Neuren Pharmaceuticals (ASX: NEU) announced that its licensee Acadia Pharmaceuticals Inc. (Nasdaq: ACAD) has provided an update on its marketing authorization application (MAA) for trofinetide for the treatment of Rett syndrome in the European Union (EU). Acadia was informed by the Committee for Medicinal Products for Human Use (CHMP) of the European Medicines Agency (EMA) of a negative trend vote on its MAA for trofinetide for the treatment of Rett syndrome, following its recent CHMP oral explanation. Subject to the outcome of the CHMP vote in February, Acadia intends to request a re-examination of the opinion by the CHMP upon its formal adoption. Acadia's CEO, Catherine Owen Adams, stated that while the negative trend vote is disappointing, the strong data that supported the approval of trofinetide in the United States, Canada, and Israel demonstrate the meaningful benefits that trofinetide can deliver.
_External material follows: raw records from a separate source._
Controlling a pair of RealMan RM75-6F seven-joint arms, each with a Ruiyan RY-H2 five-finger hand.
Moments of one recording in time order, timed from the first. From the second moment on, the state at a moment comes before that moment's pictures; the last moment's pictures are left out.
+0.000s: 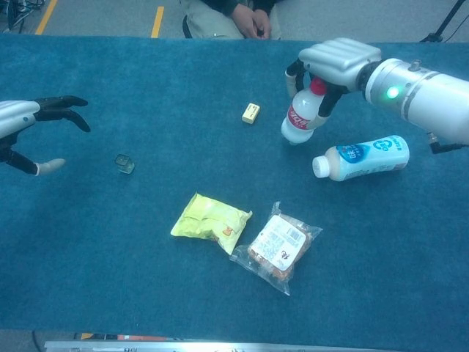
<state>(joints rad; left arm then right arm) -0.51 -1.08 0.05 -1.70 1.49 0.97 -0.15 0.93 -1.34 0.09 -1.67 -0.86 0.85 -0.51</state>
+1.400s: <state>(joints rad) -0.52 -1.11 0.06 -1.69 1.50 0.93 -0.13 0.81 -1.24 0.04 -1.65 -0.94 0.87 -0.37</state>
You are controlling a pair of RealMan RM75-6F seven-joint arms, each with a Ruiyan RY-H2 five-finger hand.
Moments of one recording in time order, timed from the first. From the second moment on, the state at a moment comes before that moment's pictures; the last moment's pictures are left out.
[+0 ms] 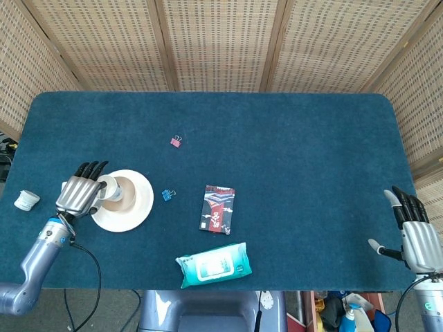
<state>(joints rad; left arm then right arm) -0.58 -1.23 -0.06 -1.56 1.14 1.01 0.43 0.10 -1.12 0.09 -1.57 -1.49 1.48 0.13</state>
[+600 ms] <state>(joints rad) -0.58 -1.26 -0.08 -1.55 1.12 1.02 0.42 0.10 -1.12 0.10 -1.57 -1.49 1.48 0.13</state>
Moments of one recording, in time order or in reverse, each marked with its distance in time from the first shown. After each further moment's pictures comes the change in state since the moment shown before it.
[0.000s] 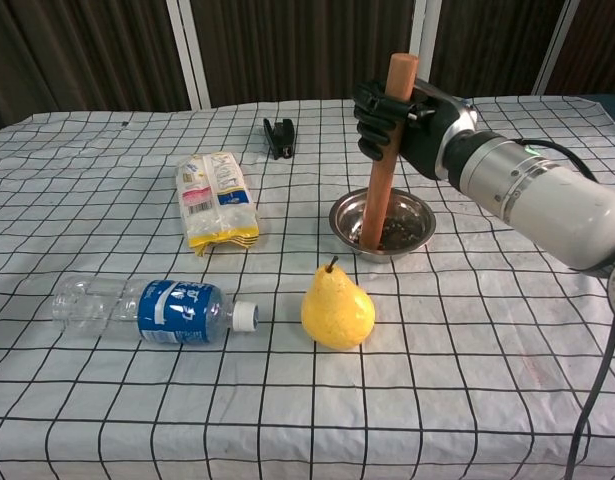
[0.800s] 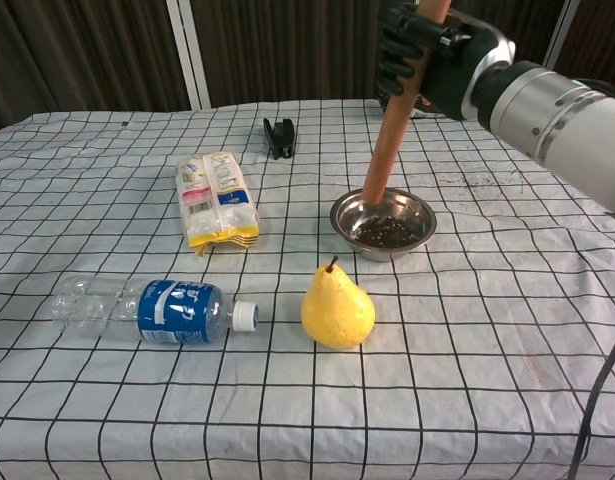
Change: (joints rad) left arm 0.000 0.001 -0.006 0.000 -0.007 -0.002 -0.004; right arm -0.010 0.136 0.062 -0.194 0.044 0.057 -0.024
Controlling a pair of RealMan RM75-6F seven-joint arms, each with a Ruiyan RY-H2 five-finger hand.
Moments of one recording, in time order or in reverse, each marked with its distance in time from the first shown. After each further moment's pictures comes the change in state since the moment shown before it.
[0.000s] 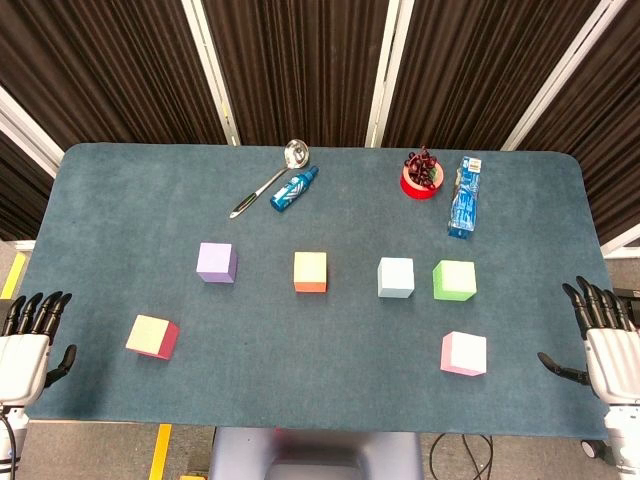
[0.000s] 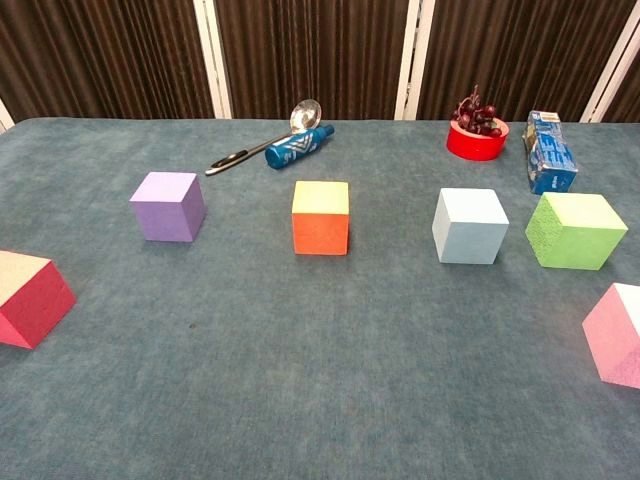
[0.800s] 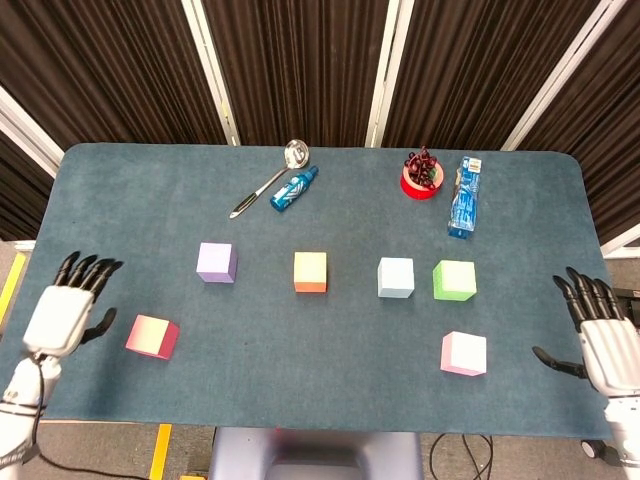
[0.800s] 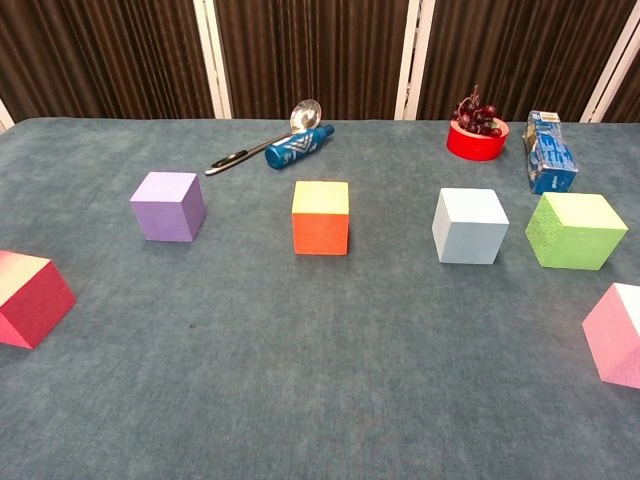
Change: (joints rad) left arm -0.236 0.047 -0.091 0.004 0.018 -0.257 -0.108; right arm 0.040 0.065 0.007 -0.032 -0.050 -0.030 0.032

Acadia has more than 1,000 patients on active treatment globally, and its ongoing real-world experience study in the U.S. continues to show outcomes that closely mirror the impact observed in rigorous randomized clinical trials conducted across a broad age range. Acadia remains committed to advancing trofinetide as an important potential treatment option in the EU and is dedicated to making it available to individuals and families who urgently need a new therapeutic option. Neuren's CEO, Jon Pilcher, expressed frustration with the negative trend vote, given the totality of experience with trofinetide in clinical trials and real-world use over many years, and fully supports Acadia's intention to seek re-examination of the CHMP opinion in February, if necessary.